DIRECTIONS: Determine how many lines in the entries below include "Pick". The reply should be that number and nothing else.
START RECORDS
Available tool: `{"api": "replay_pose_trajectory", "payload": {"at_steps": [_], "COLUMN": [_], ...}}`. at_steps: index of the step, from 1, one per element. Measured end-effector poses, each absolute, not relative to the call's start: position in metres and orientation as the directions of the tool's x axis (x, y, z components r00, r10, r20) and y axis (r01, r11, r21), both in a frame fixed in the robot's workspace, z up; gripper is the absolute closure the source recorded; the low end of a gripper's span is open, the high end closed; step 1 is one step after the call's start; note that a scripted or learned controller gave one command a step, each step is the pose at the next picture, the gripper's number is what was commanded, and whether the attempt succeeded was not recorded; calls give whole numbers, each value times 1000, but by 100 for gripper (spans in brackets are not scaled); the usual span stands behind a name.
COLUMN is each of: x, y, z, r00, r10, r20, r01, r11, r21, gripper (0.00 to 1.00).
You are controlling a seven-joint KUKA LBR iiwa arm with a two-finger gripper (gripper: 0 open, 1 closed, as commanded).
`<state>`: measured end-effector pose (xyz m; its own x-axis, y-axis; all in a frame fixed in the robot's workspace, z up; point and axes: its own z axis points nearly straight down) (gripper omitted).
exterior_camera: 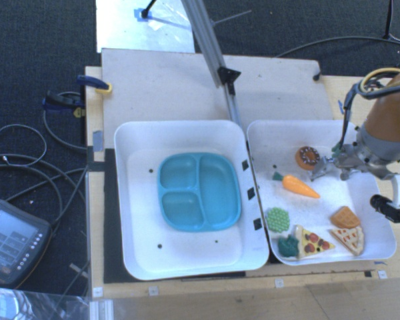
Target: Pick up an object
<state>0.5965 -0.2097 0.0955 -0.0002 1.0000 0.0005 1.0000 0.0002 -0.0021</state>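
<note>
Pale bench (187,85), 2 white bins (187,135), dark carpet (33,45) (cables strewn)

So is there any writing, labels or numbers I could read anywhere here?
No text can be read.
The handheld control pad at the lower left has a screen and buttons, but they are too small and blurred to read.
The toy foods and the blue plate carry no visible print.

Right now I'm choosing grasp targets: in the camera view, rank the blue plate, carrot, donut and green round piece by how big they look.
1. Blue plate, by far the largest.
2. Carrot.
3. Donut and green round piece look alike; I won't rank them.
</note>
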Motion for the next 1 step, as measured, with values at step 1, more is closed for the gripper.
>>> {"api": "replay_pose_trajectory", "payload": {"at_steps": [1], "x": [599], "y": [-210], "z": [110], "r00": [0], "r10": [1000], "r20": [-1], "r01": [1000], "r11": [0], "r21": [5], "gripper": [100]}}
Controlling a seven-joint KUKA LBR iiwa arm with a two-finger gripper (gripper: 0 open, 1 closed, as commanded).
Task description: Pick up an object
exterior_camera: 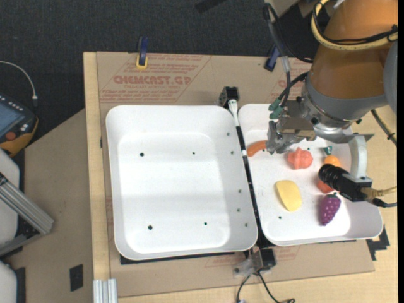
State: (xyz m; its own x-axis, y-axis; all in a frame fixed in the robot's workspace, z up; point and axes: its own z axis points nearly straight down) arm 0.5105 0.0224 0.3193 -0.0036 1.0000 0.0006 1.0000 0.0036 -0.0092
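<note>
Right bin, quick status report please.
Gripper low in right bin, beside orange piece. Nothing visibly held. Pink, yellow, purple grapes nearby.

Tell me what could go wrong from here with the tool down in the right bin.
The tool sits low beside the small orange piece, close to the right bin's left wall, so a grasp there may scrape the rim or push the piece against it. The pink piece lies just to the tool's other side and could get nudged. The arm's bulk hides part of the bin, so a contact there would be hard to spot.
</note>
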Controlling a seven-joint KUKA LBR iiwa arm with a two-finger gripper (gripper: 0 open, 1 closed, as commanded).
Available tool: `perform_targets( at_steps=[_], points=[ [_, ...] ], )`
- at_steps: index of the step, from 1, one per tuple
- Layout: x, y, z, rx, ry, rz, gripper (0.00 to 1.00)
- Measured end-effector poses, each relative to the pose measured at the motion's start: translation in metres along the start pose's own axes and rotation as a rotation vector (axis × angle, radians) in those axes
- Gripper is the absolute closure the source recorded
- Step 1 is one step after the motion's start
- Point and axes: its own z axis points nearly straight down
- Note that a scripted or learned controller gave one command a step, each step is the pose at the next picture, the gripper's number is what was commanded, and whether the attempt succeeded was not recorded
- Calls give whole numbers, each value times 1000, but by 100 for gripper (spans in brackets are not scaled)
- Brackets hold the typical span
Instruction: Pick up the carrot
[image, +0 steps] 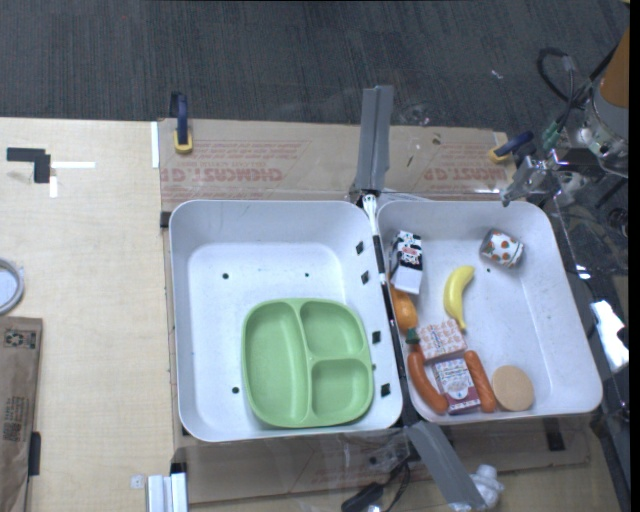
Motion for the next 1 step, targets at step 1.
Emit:
perform_targets(
  at_steps=[1],
  points=[
    [13, -20, 165, -1, -1, 284, 0]
  ],
)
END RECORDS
EXERCISE SOLUTION: 3